Albert didn’t want to look at his mother in the casket. Why was it that he was the only one who could see through her? He was the only one who called her bluff. He wasn’t proud of this, but once she had threatened to have a heart attack if he moved to Durant to go to school. He told her to go ahead if that’s what she needed to do. Winnie and Travis would’ve simpered around her and held her hand and told her everything would be fine.
Albert tried to remember something funny, something happy, something positive about her. He didn’t want his last memory of her to be this lump of flesh lying in a box. Then he remembered when he had been a young boy, he had gotten in trouble at school.

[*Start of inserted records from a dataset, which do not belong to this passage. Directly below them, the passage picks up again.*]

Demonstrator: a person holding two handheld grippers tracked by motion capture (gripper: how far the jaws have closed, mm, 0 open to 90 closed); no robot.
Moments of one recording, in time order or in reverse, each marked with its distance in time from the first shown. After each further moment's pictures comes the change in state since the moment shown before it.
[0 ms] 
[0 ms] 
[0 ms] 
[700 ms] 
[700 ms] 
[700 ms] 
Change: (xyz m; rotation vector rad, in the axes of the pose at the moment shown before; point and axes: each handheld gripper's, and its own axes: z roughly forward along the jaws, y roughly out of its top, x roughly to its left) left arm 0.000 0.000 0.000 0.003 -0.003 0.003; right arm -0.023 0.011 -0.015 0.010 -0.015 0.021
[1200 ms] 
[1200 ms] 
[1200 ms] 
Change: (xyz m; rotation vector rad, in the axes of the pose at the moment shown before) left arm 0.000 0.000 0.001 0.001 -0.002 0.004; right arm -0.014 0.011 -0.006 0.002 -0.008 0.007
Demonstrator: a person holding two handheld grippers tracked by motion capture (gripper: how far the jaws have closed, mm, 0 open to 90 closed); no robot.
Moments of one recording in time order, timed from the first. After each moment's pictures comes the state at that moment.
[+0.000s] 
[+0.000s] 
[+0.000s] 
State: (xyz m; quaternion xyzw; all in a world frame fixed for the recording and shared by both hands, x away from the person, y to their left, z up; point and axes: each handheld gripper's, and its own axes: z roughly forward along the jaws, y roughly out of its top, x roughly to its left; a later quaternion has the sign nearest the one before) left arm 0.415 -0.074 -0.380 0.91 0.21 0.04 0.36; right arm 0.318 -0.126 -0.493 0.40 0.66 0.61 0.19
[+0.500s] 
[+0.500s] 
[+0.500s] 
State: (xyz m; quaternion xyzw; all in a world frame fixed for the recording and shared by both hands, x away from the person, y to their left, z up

His mother was determined to punish him, but he had made her laugh. She sat down on the floor and grabbed him to her and together they had laughed and laughed. It happened a long time ago, but it was a good memory, and Albert felt better when he thought of it.
Back at the house after the two hours of below-freezing temperatures in the open tent, Winnie lit the oven and listened as people began to congregate in the living room. Several of the church women stuck their heads around the door and asked if Winnie needed any help.
“No. I’ve got things under control here, but thank you so much for asking,” she said. Then she stood at the stove and stirred gravy, getting lost in her thoughts of him. She couldn’t have him. He was someone else’s husband now. Did he still sometimes look out the window of his house and think of her and what it might have been like if they could’ve been together and shared their lives? Did he even think of her? She would never know, and suddenly this was the saddest moment of her life.
She sat down at the kitchen table, laid her head on her arms, and cried deep soul-wracking tears. The church women went in and finished the meal preparation while several of them sat at the table with Winnie to try to soothe her in her sorrow.
“She’s in a better place, Winnie,” one woman said. “You know how she suffered those last few weeks. She wouldn’t have wanted that, and she wouldn’t want you to be so broken up over her death!”
Winnie stared at the poor stupid woman and broke into tears again as she laid her head on her arms. Her whole body shook in sadness and regret as the women cooed to her and rubbed her back.
Karen Brode grew up in Denison, TX and graduated from Denison High School in 1972. She took courses at Southeastern Oklahoma State University and worked in a church office for 25 years. She and her husband, Gary, have been married 39 years and they have one son, Brandon. Karen’s hobbies are writing, sewing, and gardening.